What you need to do: Use the entries below and reproduce exactly the lines from the one containing "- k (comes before" down to the one containing "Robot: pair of", both of them included.

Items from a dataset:
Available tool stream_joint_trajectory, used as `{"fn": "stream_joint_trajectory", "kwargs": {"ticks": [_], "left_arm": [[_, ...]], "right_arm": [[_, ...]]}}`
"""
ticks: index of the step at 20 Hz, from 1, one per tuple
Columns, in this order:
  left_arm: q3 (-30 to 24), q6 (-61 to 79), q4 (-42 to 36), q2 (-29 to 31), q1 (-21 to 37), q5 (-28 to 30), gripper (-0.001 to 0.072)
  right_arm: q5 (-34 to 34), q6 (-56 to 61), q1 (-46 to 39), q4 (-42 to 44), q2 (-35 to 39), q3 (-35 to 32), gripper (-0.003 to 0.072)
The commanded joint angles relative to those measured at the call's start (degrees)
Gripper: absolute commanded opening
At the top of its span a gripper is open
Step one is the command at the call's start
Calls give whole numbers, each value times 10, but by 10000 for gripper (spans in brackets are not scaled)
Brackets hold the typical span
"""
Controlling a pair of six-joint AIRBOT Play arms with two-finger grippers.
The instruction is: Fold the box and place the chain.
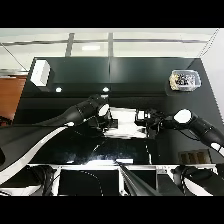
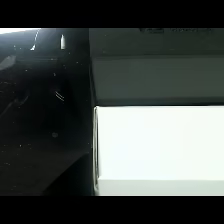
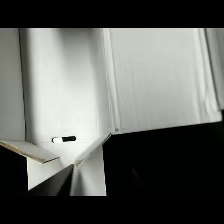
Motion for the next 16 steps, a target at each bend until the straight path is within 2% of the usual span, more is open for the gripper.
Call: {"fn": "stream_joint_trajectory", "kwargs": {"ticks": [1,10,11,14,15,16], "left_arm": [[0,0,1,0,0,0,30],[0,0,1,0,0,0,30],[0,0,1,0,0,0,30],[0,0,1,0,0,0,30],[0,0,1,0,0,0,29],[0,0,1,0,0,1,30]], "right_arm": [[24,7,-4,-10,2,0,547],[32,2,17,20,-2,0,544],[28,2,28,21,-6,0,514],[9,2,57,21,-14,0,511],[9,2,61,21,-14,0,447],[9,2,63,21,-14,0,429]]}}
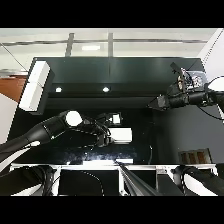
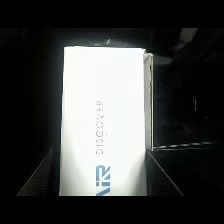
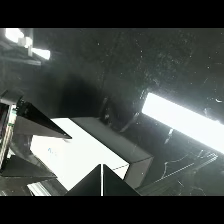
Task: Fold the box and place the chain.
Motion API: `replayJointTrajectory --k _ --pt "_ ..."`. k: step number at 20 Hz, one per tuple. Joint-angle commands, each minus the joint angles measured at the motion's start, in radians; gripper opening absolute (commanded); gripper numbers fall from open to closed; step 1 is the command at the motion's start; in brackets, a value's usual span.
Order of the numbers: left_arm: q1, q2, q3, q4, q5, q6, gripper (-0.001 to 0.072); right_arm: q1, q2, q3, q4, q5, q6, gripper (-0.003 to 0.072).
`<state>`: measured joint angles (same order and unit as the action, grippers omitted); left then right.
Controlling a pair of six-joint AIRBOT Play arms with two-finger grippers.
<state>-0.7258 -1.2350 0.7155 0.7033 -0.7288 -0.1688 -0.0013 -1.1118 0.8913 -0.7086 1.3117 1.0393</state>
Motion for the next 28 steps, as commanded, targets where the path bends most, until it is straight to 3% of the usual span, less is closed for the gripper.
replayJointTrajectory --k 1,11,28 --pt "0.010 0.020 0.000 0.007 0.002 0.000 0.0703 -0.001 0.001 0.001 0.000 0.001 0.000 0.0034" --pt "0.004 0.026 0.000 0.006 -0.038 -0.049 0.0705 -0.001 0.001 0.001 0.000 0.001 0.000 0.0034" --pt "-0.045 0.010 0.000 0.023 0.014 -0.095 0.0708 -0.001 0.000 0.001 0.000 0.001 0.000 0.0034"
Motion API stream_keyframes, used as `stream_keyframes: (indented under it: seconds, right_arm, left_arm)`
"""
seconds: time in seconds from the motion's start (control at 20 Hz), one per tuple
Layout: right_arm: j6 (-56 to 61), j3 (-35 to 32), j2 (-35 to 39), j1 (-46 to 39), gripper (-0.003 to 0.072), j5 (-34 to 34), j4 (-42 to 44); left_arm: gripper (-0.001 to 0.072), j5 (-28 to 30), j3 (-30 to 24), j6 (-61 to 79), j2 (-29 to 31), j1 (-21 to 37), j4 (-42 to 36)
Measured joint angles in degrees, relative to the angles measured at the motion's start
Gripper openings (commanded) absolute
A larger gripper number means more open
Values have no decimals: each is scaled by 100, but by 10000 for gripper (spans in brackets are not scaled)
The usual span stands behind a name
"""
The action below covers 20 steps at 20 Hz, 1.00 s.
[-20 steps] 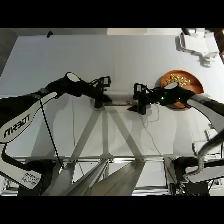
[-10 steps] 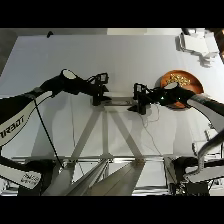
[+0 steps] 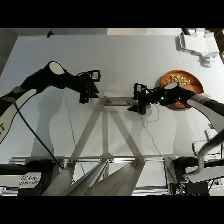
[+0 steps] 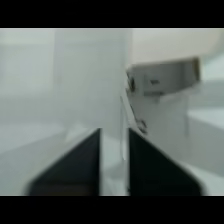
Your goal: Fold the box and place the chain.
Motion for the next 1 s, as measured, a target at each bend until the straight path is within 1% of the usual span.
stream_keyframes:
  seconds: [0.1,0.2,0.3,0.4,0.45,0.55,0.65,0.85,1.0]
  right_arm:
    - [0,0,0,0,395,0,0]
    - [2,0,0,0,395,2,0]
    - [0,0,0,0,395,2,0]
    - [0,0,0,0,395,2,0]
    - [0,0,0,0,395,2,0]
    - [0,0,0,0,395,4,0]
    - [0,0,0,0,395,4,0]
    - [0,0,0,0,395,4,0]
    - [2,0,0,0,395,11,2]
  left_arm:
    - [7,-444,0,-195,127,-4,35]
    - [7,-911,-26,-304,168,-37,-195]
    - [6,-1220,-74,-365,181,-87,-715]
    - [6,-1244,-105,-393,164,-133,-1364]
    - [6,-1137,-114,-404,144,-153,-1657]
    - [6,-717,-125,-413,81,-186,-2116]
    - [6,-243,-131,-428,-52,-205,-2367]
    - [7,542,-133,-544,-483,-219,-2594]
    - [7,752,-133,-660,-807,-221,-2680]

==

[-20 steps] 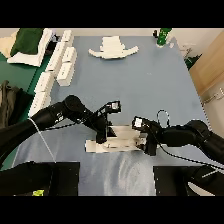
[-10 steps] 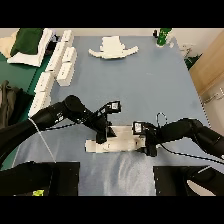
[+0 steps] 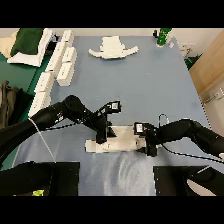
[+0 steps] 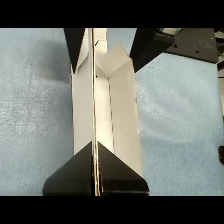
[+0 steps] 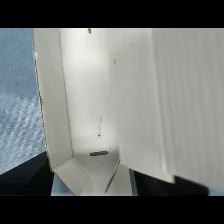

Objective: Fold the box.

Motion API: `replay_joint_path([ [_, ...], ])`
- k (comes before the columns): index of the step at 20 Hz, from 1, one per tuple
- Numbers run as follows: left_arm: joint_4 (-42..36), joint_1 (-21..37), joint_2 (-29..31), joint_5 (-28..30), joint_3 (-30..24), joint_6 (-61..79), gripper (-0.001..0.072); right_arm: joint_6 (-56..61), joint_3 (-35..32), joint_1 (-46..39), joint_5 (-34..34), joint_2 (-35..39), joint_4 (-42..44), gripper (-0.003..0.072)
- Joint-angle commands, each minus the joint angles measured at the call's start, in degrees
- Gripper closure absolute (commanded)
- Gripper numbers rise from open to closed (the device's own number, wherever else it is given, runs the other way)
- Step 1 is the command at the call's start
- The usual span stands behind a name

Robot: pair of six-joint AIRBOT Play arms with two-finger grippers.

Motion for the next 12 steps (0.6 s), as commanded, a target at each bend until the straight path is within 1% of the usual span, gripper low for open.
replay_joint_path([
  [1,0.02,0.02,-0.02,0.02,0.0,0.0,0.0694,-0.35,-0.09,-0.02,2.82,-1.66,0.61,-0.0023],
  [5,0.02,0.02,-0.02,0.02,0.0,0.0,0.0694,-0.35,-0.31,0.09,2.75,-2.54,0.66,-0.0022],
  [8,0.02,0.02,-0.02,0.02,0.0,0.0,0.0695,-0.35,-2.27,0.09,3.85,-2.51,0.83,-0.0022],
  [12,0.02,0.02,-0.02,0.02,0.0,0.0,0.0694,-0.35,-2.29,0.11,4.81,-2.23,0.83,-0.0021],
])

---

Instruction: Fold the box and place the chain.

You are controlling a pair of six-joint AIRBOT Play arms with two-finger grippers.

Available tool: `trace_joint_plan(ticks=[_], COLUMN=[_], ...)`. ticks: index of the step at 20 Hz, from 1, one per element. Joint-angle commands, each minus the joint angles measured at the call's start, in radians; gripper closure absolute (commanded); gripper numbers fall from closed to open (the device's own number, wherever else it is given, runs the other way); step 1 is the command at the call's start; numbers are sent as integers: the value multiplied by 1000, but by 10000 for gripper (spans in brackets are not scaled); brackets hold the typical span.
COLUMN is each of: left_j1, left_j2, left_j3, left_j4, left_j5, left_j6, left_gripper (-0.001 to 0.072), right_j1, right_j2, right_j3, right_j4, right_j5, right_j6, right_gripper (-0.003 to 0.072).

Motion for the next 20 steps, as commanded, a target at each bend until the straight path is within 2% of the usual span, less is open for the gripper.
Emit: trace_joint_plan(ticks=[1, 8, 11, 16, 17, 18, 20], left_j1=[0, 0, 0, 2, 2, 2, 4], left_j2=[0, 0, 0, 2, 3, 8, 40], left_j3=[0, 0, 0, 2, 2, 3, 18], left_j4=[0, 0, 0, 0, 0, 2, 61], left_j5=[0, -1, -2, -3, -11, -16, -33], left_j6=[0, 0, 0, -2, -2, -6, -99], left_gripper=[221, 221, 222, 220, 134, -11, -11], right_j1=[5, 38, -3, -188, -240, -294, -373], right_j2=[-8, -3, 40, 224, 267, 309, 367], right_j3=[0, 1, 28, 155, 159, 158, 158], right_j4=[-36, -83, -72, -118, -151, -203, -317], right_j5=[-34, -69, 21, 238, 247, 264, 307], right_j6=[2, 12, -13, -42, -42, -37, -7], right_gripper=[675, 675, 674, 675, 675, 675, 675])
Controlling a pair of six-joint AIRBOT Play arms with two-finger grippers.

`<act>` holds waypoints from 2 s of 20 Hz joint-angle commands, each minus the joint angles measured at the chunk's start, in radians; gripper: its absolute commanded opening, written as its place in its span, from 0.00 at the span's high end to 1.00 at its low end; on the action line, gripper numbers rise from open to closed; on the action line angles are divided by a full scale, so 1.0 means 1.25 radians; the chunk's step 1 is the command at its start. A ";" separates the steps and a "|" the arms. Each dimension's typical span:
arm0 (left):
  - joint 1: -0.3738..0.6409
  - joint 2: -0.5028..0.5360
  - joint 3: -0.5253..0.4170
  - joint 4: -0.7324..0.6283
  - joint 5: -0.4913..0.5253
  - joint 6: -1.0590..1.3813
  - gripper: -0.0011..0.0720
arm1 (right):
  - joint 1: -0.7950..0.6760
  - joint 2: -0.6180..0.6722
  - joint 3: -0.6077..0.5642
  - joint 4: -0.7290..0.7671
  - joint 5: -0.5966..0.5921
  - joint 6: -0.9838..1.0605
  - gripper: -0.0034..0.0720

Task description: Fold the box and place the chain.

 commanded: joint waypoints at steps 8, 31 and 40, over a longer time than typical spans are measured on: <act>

Your solution:
- k (comes before the columns): index of the step at 20 Hz, from 1, one per tuple
- Numbers run as follows: left_arm: joint_4 (-42..36), joint_1 (-21..37), joint_2 (-29..31), joint_5 (-28..30), joint_3 (-30..24), joint_6 (-61..79), gripper (-0.001..0.072); right_arm: joint_6 (-56..61), joint_3 (-35..32), joint_1 (-46..39), joint_5 (-34..34), joint_2 (-35..39), joint_4 (-42..44), gripper (-0.003..0.072)
- Joint-angle commands, each minus the joint angles measured at the call's start, in degrees
- Gripper closure absolute (commanded)
- Gripper numbers rise from open to closed (the device's own number, wherever else it is given, runs the other way)
- Step 1 is the command at the call's start
- The usual span stands behind a name

Robot: pair of six-joint AIRBOT Play arms with two-finger grippers.

Whatever the exercise asked has now been answered.